You should not assume that the present value of future net cash flows is the current market value of the Company's estimated proved reserves. In accordance with SEC requirements, the Company based the estimated discounted future net cash flows from proved reserves on prices and costs on the date of the estimate.

The Company's rate of recording depreciation, depletion and amortization expense for proved properties is dependent on the Company's estimate of proved reserves. If these reserve estimates decline, the rate at which the Company records these expenses will increase.

Derivative Instruments and Hedging Activities

In June 1998, the Financial Accounting Standards Board ("FASB") issued Statement of Financial Accounting Standards ("SFAS") No. 133 "Accounting for Derivative Instruments and Hedging Activities". This statement, as amended by SFAS No. 137 and SFAS No. 138, establishes standards of accounting for and disclosures of derivative instruments and hedging activities. This statement requires all derivative instruments to be carried on the balance sheet at fair value with changes in a derivative instrument's fair value recognized currently in earnings unless specific hedge accounting criteria are met. SFAS No. 133 was effective for the Company beginning January 1, 2001 and was adopted by the Company on that date. In accordance with the current transition provisions of SFAS No. 133, the Company recorded a cumulative effect transition adjustment of $2.0 million (net of related tax expense of $1.1 million) in accumulated other comprehensive income to recognize the fair value of its derivatives designated as cash flow hedging instruments at the date of adoption.
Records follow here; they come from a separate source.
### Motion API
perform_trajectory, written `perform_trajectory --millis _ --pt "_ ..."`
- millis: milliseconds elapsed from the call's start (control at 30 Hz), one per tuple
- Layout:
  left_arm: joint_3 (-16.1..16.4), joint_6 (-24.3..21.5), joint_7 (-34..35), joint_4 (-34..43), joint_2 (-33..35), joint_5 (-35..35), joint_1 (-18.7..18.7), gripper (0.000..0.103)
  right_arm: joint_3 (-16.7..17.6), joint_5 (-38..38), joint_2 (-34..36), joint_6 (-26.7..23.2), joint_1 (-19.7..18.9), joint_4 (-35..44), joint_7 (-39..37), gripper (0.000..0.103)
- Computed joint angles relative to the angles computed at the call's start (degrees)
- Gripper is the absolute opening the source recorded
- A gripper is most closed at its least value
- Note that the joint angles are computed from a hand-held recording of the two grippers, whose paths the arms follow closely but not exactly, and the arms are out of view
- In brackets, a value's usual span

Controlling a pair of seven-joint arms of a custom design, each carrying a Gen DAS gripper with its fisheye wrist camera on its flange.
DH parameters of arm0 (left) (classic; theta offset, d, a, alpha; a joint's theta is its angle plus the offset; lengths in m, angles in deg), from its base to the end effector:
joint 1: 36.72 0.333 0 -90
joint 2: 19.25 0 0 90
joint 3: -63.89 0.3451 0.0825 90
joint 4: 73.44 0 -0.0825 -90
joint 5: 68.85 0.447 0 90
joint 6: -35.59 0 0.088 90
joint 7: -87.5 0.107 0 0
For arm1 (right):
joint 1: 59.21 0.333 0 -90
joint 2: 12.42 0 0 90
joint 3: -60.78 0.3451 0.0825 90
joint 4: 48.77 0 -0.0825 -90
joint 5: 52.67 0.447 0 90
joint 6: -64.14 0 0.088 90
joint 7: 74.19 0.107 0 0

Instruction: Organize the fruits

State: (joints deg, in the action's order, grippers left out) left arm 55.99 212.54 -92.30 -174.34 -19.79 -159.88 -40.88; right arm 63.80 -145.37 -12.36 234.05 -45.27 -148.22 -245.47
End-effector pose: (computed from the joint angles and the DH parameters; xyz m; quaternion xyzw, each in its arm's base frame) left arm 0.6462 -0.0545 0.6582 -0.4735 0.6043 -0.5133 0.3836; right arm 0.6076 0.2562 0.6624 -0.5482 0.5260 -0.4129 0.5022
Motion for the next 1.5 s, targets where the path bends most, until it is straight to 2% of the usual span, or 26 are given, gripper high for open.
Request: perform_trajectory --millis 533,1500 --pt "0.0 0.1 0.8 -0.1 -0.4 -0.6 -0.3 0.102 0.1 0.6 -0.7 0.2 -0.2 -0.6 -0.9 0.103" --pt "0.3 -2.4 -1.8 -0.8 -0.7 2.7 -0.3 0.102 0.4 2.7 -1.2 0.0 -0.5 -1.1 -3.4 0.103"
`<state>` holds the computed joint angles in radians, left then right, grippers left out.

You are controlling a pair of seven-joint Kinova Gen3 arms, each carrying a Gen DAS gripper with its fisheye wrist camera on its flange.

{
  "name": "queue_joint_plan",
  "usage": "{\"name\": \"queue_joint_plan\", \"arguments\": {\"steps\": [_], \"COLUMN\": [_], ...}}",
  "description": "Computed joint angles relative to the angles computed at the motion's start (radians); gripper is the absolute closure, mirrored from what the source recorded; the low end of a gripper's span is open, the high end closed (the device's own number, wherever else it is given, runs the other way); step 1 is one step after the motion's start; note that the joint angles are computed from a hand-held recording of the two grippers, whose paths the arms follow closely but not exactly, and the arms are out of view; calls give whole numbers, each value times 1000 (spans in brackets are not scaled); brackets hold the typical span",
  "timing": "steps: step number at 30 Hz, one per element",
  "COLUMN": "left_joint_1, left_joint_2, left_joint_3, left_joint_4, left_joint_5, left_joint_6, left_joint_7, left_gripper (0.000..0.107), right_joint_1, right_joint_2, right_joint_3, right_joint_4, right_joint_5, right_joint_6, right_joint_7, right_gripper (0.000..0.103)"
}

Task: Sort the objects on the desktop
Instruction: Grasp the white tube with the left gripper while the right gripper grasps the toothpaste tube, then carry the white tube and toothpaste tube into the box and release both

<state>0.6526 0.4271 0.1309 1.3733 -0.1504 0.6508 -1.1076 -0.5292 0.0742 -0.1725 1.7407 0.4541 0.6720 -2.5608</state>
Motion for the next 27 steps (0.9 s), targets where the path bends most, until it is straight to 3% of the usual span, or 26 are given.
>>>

Upon entering into a derivative contract, the Company designates the derivative instruments as a hedge of the variability of cash flow to be received (cash flow hedge). Changes in the fair value of a cash flow hedge are recorded in other comprehensive income to the extent that the derivative is effective in offsetting changes in the fair value of the hedged item. Any ineffectiveness in the relationship between the cash flow hedge and the hedged item is recognized currently in income. Gains and losses accumulated in other comprehensive income associated with the cash flow hedge are recognized in earnings as oil and natural gas revenues when the forecasted transaction occurs. All of the Company's derivative instruments at January 1, 2001, December 31, 2001 and December 31, 2002 were designated and effective as cash flow hedges except for its positions with an affiliate of Enron Corp. discussed in Note 12.